▽

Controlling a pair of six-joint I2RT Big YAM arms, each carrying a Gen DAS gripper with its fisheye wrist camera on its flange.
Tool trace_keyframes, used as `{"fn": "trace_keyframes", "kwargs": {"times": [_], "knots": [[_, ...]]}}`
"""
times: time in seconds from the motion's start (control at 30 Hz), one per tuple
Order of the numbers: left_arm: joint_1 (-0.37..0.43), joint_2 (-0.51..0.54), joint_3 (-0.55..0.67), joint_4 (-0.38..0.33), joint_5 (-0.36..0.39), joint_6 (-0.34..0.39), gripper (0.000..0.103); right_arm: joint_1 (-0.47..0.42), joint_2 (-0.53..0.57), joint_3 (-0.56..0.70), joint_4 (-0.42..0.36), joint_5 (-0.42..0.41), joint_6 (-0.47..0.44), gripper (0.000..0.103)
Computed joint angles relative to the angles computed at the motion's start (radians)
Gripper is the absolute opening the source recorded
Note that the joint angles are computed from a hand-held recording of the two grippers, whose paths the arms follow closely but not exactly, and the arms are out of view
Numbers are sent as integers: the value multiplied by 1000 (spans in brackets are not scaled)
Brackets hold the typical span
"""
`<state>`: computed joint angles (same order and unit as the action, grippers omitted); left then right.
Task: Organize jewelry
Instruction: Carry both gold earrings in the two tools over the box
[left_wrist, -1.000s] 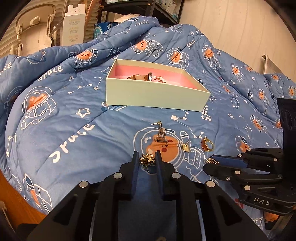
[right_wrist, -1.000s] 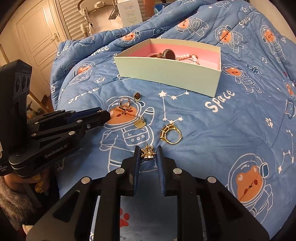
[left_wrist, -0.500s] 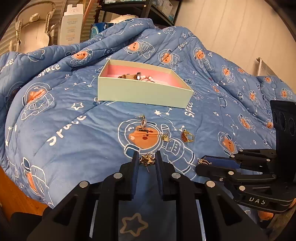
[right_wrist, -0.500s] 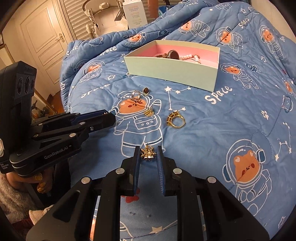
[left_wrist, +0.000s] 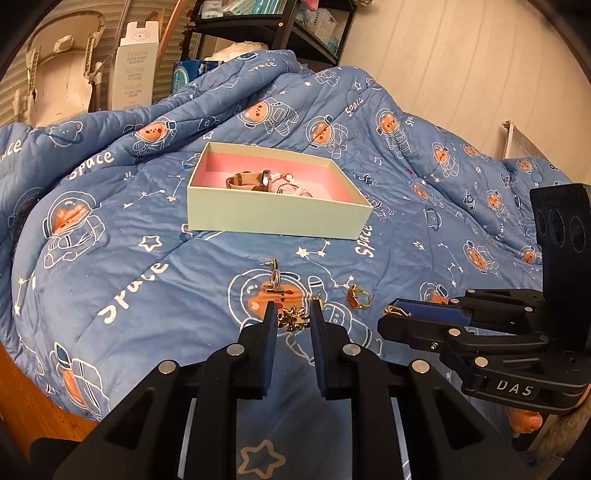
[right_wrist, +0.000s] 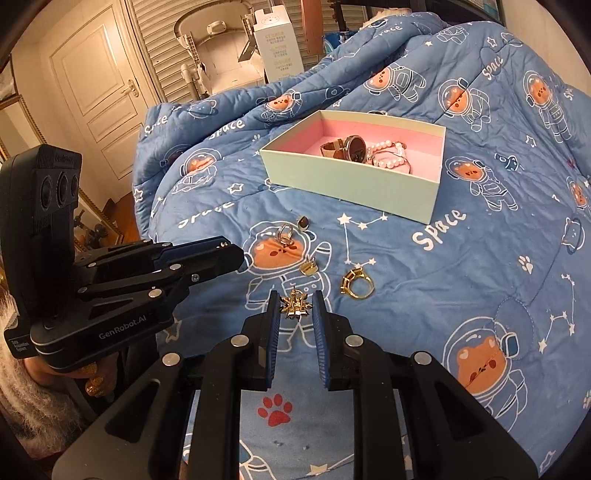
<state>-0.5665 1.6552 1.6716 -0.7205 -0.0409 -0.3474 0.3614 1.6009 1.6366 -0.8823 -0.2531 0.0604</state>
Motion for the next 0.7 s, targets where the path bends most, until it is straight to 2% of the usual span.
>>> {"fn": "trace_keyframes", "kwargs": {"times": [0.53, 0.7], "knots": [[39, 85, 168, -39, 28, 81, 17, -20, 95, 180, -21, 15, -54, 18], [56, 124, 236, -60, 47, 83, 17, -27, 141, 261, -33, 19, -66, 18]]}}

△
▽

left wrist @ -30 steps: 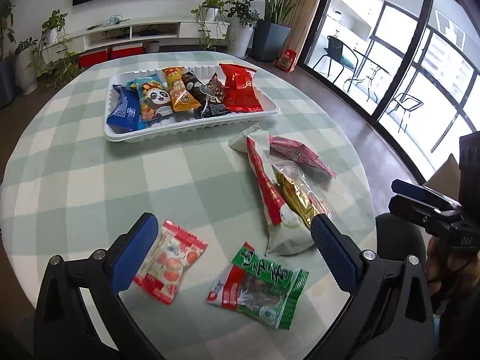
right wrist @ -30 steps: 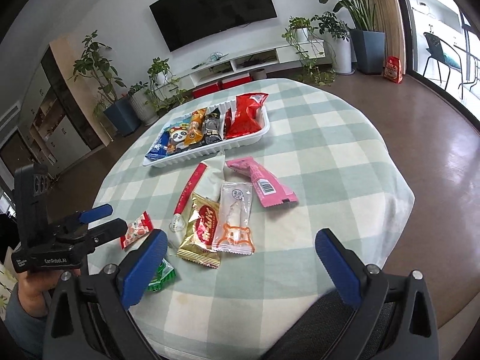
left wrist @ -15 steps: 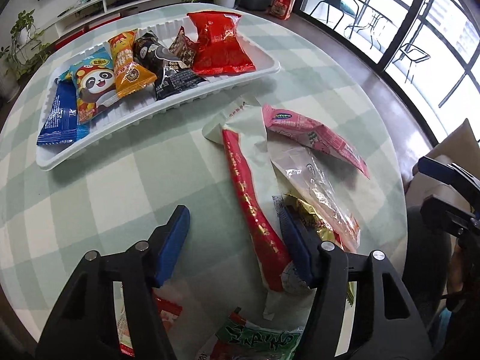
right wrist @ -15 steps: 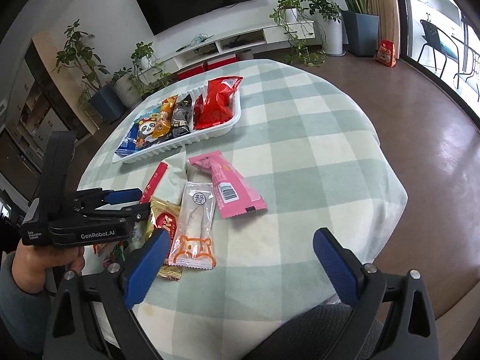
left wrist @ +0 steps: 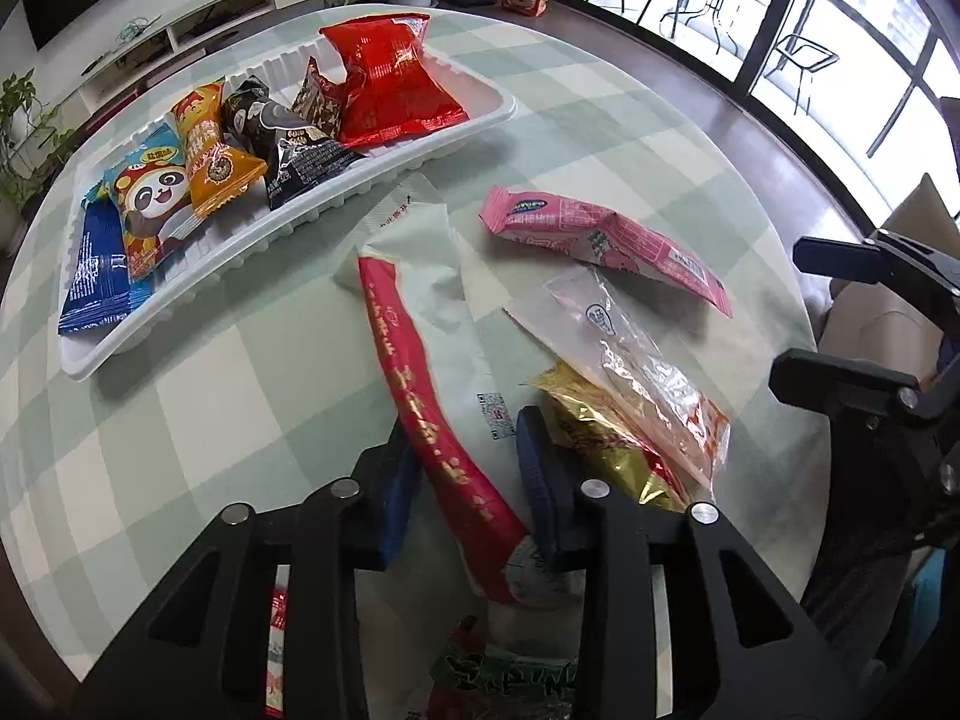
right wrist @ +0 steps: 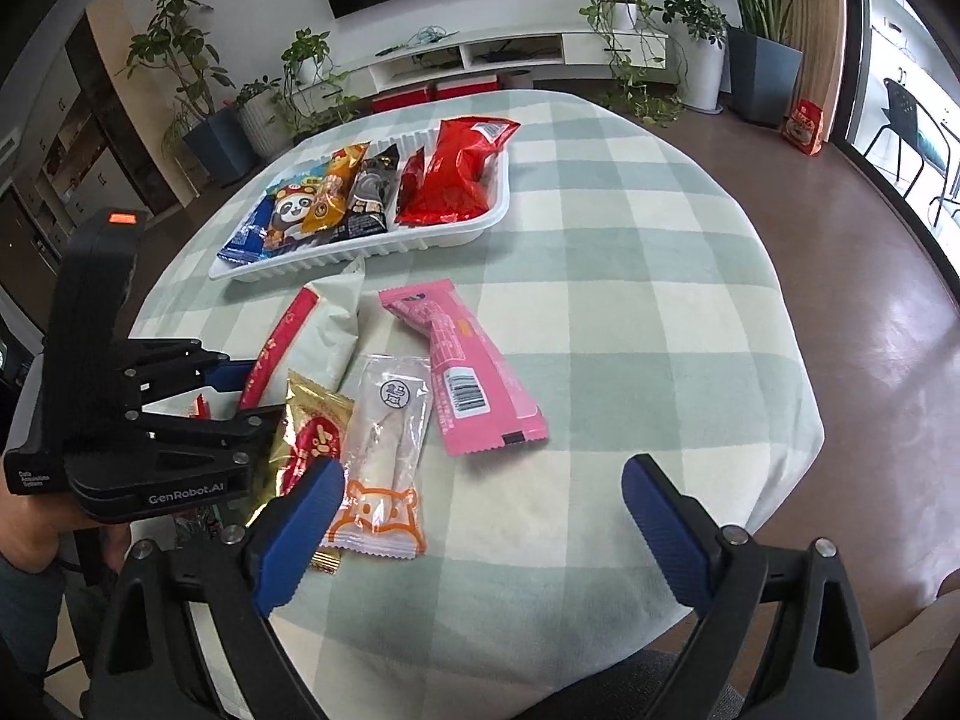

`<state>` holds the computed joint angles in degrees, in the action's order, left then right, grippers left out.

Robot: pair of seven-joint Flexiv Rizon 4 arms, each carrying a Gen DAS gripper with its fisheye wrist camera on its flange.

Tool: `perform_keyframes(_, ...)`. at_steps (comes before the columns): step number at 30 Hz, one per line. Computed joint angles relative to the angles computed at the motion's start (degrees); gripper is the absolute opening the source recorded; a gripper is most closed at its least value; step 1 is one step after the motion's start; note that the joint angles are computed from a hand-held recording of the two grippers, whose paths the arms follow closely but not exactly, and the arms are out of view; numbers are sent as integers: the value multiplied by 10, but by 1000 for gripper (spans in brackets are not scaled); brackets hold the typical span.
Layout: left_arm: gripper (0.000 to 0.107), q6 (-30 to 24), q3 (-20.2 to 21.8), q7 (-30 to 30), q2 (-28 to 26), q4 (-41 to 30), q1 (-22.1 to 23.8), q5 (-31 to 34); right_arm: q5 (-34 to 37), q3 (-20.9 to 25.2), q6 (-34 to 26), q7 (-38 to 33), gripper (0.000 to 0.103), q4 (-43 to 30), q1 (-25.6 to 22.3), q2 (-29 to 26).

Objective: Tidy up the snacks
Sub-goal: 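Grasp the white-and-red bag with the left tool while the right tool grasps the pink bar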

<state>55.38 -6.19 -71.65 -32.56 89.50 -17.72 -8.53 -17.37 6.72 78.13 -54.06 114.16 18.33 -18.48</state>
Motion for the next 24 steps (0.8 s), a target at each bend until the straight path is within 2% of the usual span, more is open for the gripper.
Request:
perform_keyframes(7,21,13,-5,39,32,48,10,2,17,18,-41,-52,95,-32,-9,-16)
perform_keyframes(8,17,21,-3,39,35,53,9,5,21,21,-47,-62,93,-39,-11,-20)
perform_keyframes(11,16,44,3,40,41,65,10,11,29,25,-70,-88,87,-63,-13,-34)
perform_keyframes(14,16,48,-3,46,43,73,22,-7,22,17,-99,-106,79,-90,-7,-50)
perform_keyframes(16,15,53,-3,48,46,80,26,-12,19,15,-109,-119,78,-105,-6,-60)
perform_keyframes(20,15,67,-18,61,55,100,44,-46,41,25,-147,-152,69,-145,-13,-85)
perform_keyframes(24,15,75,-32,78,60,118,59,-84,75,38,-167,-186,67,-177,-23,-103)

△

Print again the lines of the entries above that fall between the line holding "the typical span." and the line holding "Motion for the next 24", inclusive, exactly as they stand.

→ **Answer below**
Tool: `perform_keyframes(_, ...)`. at_steps (comes before the columns): step number at 30 Hz, one per line. Computed joint angles relative to the angles computed at the motion's start (degrees); gripper is the absolute opening the source recorded; a gripper is most closed at its least value; step 1 is one step after the motion's start; note that the joint angles are computed from a hand-held recording of the two grippers, whose paths the arms follow closely but not exactly, and the arms are out of view; numbers are sent as integers: the value multiplied by 10, but by 1000 for gripper (spans in brackets are not scaled); brackets hold the typical span.
Layout: left_arm: gripper (0.000 to 0.107), q6 (-30 to 24), q3 (-20.2 to 21.8), q7 (-30 to 30), q2 (-28 to 26), q4 (-41 to 30), q1 (-22.1 to 23.8), q5 (-31 to 34); right_arm: q5 (-34 to 37), q3 (-20.9 to 25.2), q6 (-34 to 26), q7 (-38 to 33), gripper (0.000 to 0.103), q4 (-43 to 30), q1 (-25.6 to 22.3), q2 (-29 to 26).

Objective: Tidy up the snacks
Sub-goal: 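Grasp the white-and-red bag with the left tool while the right tool grasps the pink bar
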
<state>55.38 -6.19 -71.65 -32.56 89.50 -17.72 -8.53 -17.37 6.72 78.13 -54.06 114.16 18.33 -18.48</state>
Motion for the next 24 steps (0.8 s), a target at each bend until the straight path is within 2% of the usual span, more is open for the gripper.

With that, the exercise is done.